Claudia e Kiko: Bixa Travesty é uma criação coletiva, um trabalho horizontal de trocas de ideias e conceitos. A ideia de convidarmos a Linn para estar ativa criativamente no filme vem da percepção de sua arte que se nutre da sua história de vida, da sua subjetividade. Importante que ela também pudesse decidir como seria “retratada” numa narrativa fílmica. Escrevemos um roteiro que atravessa as bordas do cinema documental, utilizando elementos ficcionais para o filme. Além dos shows, o filme traz “a intimidade” da personagem. Além disso, criamos uma dinâmica que estimulava uma produção contínua de ideias ao longo das filmagens. Muitas cenas que foram feitas neste impulso criativo sobreviveram na montagem final. São olhares de pessoas diferentes que compõe esse filme.

 

Esquina: 'Bixa Travesty' possui um tom de resistência e de liberdade sexual muito forte. Ao mesmo tempo, estamos vivendo momentos sombrios no Brasil neste sentido. Qual é a importância de falar sobre isso agora? É também um ato político?

 

Claudia e Kiko: Existe uma onda conversadora, moralista. São evidentes alguns desejos de retrocessos de conquistas de direitos. Falar desse tema hoje é urgente, estamos diante da luta por direitos de pessoas que sofrem violências simbólicas e físicas diariamente. O Brasil é o país que mais mata travestis e pessoas trans no mundo. Bixa Travesty é um filme sobre esses corpos políticos. Bixa Travesty é um grito de liberdade contra tudo que oprime, contra tudo que tenta reduzir os entendimentos dos corpos à ideia heterocisnormativa, contra tudo que violenta os direitos humanos e contra todos que querem calar as diversidades. 

 

Esquina: Qual o maior desafio no processo de 'Bixa Travesty'?

 

Claudia e Kiko: O maior desafio foi lançar nos cinemas aqui no Brasil. No Festival de Brasília, recebemos o prêmio de melhor filme de público concedido pela Petrobrás para a distribuição do filme e, com a troca de governo o prêmio foi cancelado. As negociações seguem agora juridicamente. Diante disso, começamos a tentar outros apoios para o lançamento. Isso demorou e o filme entrou em outros países antes de chegar aqui, como Argentina, França e Reino Unido. Agora finalmente estaremos em cartaz e esperamos que esse filme seja um instrumento político simbólico para a garantia da liberdade de expressão nesse país. 

 

Esquina: O filme já foi muito bem recebido em festivais.

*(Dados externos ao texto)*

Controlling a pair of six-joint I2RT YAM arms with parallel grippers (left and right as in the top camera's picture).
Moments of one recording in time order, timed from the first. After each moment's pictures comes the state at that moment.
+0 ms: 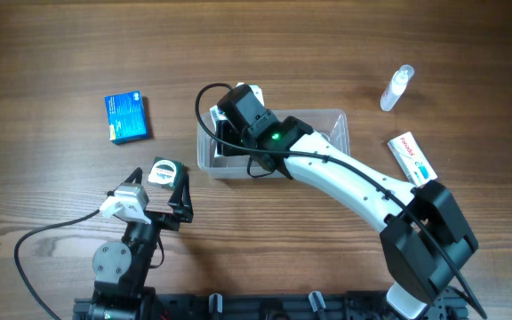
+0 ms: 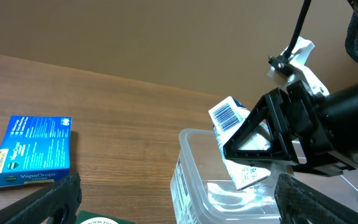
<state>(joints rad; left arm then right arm) -0.14 0.01 0.01 -0.07 0.07 -0.29 0.77 1.85 1.35 -0.47 0.04 0.64</state>
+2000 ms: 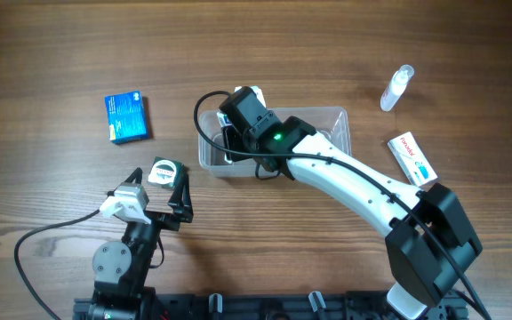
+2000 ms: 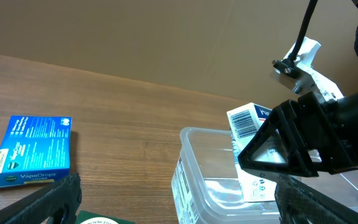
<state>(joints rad) -0.14 0.01 0.01 -0.07 0.07 -0.29 0.77 1.83 1.35 -0.55 0.11 0.49</state>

Qual a expectativa agora com a recepção do público?

 

Claudia e Kiko: O filme teve estreia no Festival de Berlim onde recebeu o prêmio Teddy de melhor longa documentário. Depois dessa experiência foi exibido em mais de cem festivais e contamos com mais de vinte prêmios. Em todas as sessões que pudemos acompanhar a recepção foi bastante calorosa gerando debates instigantes. O filme trata de corpos travestis e queremos que esses corpos ocupem as salas de cinema, mas acreditamos que o nosso publico é amplo, quando falamos sobre corpos trans não estamos mais falando para um grupo específico, para um gueto, esse é um assunto que deve ser debatido por toda a sociedade. São esses corpos trans, não binários, travestis, que, ao ocuparem espaços, colocam em dúvida a “naturalização” dos corpos normativos. A partir do momento que nos deparamos com esses corpos desobedientes, podemos ver o mundo além das caixas do binarismo que nos foram impostas.